Where does the word "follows" occur in the entries below? Copy every line that has it.
----
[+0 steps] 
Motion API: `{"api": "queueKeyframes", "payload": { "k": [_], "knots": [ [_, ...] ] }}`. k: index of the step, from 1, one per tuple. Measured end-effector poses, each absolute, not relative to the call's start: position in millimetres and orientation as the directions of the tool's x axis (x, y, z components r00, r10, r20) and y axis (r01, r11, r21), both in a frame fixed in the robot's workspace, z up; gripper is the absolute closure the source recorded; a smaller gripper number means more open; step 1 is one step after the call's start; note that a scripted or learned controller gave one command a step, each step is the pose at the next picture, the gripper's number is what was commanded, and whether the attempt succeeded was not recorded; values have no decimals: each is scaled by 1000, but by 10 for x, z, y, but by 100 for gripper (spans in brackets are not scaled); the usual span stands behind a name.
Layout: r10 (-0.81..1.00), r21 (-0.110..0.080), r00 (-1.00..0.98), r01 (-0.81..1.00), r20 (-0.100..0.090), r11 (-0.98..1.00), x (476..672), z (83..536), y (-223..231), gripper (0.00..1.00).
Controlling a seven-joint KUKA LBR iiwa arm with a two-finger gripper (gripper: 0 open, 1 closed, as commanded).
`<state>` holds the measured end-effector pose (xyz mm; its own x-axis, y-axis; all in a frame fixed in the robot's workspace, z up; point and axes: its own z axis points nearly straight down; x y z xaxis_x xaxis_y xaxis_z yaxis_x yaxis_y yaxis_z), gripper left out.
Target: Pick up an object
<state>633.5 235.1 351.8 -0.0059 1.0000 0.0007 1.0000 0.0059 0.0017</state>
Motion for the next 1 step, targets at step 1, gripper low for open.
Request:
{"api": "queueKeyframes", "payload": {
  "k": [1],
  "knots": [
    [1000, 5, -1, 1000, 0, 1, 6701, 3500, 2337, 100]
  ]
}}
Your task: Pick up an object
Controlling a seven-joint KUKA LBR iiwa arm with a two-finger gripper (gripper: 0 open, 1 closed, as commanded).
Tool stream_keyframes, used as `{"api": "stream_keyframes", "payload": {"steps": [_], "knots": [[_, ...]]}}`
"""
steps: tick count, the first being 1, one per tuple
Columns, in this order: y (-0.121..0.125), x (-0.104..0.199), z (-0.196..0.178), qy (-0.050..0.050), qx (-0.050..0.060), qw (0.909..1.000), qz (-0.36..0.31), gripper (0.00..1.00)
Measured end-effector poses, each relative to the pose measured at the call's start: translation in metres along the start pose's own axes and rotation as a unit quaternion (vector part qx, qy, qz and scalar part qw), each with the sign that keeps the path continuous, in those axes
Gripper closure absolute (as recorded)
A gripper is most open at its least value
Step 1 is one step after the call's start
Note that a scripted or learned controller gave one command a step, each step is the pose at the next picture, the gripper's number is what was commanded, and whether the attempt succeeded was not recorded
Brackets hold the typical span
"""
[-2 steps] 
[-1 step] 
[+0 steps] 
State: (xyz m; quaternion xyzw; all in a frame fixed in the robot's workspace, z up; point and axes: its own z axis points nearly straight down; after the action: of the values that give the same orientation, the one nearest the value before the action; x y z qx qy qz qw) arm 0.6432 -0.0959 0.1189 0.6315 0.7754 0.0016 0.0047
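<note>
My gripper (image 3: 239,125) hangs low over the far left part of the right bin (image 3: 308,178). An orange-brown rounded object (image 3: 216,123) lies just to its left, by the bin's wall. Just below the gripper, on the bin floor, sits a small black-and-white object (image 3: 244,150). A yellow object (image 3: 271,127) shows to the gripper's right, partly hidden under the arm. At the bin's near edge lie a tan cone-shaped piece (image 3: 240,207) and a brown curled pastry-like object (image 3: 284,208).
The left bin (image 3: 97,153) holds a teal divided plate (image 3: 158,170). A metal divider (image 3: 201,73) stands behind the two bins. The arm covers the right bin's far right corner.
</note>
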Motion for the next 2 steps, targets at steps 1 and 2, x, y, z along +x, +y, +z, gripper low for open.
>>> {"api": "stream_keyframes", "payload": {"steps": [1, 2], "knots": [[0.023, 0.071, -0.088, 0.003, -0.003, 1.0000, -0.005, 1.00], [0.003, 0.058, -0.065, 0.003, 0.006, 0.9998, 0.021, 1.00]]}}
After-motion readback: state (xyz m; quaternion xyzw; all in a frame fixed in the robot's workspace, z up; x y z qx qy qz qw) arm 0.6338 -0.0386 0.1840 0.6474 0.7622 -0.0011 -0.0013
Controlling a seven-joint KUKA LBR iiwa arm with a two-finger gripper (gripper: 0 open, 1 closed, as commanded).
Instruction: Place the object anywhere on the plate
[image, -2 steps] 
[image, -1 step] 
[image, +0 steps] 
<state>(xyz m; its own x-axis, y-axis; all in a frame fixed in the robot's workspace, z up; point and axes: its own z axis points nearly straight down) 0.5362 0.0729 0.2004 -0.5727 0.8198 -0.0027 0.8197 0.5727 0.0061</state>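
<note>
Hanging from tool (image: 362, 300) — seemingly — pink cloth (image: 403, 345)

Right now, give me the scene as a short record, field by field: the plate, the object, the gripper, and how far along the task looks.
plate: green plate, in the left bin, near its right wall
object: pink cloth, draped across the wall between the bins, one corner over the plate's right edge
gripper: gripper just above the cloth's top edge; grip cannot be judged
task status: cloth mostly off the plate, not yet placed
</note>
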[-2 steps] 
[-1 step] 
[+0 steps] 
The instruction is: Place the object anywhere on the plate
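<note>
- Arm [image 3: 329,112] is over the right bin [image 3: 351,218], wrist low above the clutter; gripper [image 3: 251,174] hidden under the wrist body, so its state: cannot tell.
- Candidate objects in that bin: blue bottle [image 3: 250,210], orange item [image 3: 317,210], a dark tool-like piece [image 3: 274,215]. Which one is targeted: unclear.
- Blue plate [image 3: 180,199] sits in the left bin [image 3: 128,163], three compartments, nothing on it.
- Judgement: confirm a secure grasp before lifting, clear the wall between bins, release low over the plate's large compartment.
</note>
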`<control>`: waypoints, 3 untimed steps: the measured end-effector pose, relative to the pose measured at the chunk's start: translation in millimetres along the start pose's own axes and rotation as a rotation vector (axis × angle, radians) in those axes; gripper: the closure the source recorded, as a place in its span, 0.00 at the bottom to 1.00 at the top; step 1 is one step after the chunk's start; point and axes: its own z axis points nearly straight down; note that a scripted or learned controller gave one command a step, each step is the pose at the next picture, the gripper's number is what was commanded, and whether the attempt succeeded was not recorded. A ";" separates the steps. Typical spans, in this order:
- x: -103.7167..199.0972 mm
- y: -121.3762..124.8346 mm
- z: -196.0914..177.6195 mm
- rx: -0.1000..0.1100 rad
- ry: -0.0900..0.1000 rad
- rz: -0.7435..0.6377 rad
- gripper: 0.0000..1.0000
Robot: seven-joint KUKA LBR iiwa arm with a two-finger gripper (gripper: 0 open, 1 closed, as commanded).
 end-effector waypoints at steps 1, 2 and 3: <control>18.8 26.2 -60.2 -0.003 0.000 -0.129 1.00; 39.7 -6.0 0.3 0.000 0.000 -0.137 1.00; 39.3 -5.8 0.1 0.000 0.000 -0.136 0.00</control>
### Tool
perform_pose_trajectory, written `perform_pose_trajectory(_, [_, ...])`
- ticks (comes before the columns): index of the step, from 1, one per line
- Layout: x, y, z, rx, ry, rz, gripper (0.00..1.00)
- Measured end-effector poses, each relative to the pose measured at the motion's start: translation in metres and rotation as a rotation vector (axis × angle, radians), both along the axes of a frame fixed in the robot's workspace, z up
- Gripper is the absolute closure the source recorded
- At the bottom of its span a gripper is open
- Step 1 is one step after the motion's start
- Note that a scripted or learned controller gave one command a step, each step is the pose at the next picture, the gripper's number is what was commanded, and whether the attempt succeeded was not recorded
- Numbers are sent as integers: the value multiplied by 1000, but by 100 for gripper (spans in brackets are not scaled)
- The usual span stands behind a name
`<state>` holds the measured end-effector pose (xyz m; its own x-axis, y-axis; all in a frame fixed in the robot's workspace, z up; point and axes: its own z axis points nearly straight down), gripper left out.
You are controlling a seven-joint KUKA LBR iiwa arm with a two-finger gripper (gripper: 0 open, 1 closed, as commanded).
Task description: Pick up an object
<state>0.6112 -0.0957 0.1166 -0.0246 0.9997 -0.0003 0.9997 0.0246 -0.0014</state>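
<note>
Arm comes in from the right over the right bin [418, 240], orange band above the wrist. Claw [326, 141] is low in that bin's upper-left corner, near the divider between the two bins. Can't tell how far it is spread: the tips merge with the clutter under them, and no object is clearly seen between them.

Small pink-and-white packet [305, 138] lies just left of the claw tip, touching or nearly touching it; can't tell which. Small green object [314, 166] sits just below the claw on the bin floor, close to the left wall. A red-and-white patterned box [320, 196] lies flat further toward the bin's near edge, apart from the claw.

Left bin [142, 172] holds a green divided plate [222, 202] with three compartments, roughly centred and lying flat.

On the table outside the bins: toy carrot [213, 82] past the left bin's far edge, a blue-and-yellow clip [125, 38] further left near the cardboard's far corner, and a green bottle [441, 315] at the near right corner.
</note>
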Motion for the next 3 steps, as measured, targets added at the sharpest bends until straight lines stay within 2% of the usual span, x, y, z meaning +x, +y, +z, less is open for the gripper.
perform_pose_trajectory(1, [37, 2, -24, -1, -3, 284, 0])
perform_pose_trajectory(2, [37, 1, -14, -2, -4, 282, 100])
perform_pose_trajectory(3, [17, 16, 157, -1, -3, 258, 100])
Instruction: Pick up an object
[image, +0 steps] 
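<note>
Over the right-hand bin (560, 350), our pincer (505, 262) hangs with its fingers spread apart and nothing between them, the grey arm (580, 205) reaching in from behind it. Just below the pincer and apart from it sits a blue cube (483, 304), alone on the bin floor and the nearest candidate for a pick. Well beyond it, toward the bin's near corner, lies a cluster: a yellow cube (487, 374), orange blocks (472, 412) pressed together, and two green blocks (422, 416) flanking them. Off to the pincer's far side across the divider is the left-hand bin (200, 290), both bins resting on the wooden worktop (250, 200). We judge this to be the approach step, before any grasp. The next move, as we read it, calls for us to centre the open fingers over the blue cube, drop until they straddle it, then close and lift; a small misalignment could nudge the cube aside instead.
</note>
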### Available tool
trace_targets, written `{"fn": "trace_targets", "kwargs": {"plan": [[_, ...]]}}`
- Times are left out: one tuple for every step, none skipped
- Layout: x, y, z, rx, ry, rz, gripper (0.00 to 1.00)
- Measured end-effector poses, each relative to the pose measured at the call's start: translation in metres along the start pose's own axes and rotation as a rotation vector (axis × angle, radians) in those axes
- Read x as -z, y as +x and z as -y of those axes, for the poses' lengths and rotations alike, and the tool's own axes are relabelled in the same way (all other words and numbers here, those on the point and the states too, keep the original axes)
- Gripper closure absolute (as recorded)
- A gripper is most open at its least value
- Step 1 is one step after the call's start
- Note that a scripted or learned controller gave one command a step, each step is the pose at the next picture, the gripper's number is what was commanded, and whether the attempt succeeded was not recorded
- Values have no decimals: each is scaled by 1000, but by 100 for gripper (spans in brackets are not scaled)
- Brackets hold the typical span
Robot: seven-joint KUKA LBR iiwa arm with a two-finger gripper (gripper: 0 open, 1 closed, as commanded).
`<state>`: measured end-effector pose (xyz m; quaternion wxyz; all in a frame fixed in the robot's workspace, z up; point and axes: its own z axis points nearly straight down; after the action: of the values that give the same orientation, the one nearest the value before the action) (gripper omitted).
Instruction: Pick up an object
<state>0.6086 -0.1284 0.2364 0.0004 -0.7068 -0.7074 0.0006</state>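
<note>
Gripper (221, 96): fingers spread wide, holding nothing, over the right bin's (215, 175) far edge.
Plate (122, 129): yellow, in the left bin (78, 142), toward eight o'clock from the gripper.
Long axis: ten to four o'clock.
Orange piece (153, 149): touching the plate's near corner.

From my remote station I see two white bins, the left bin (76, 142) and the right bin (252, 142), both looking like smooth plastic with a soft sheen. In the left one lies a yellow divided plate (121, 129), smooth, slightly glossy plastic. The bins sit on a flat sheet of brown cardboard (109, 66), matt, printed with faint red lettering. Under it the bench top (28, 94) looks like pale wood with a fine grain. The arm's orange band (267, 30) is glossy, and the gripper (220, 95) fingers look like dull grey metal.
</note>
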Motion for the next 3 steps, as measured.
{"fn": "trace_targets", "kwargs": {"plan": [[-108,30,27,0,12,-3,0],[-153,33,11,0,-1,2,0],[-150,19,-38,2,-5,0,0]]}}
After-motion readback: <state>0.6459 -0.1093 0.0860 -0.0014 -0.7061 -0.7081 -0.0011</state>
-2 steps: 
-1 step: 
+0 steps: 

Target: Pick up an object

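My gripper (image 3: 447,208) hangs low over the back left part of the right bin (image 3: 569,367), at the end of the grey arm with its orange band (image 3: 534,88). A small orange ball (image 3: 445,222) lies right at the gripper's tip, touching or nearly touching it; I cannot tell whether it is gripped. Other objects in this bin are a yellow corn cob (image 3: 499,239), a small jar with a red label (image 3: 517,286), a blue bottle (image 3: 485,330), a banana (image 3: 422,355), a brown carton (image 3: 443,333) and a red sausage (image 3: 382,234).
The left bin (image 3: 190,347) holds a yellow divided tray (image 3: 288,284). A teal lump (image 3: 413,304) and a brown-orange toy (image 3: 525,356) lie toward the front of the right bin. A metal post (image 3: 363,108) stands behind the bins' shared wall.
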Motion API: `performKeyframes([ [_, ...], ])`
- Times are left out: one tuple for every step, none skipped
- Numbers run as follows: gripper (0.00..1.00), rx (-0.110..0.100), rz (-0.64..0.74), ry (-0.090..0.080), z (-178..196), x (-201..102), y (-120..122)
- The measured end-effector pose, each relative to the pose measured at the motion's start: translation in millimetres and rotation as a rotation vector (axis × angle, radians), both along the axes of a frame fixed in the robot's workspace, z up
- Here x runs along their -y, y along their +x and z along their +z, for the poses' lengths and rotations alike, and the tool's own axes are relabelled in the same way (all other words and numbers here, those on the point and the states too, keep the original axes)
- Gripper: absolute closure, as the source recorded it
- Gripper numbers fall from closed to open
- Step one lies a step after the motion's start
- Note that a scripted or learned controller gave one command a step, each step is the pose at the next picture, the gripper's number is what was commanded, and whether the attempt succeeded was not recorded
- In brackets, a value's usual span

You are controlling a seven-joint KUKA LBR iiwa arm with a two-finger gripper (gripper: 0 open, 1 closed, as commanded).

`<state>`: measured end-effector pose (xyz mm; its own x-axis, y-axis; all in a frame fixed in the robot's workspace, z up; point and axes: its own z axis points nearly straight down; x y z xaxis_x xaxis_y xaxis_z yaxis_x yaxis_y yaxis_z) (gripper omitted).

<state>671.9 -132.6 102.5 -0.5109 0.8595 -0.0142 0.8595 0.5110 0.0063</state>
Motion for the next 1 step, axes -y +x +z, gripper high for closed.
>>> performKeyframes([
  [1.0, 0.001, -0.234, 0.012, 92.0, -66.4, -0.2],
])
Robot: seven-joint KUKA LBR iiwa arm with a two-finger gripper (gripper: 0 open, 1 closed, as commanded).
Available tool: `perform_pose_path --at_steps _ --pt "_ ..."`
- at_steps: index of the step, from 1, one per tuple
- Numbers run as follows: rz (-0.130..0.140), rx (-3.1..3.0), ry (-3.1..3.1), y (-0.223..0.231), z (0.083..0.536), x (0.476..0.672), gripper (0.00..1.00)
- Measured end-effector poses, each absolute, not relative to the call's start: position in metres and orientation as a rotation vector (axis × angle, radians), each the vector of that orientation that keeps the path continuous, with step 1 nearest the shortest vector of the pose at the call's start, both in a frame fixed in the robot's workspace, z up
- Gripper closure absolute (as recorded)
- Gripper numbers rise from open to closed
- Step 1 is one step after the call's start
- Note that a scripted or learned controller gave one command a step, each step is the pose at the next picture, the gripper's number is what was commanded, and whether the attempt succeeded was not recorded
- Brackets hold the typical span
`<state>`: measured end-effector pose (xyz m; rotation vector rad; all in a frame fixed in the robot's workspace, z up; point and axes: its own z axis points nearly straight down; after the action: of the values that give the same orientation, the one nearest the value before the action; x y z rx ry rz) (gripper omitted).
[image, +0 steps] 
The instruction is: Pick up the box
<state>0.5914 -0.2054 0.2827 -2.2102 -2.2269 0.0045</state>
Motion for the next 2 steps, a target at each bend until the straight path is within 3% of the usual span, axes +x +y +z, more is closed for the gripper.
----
• Written response:
- Numbers run as follows: gripper (0.00..1.00), rx (-0.110..0.100), rz (-0.64..0.74), ry (-0.090..0.080), z (-178..196), x (-201..102), y (-120..122)
- Numbers run as follows: rz (-0.130..0.140), rx (-3.1..3.0), ry (-3.1..3.1), y (-0.223..0.231), z (0.083..0.536), x (0.476..0.672), gripper (0.00..1.00)

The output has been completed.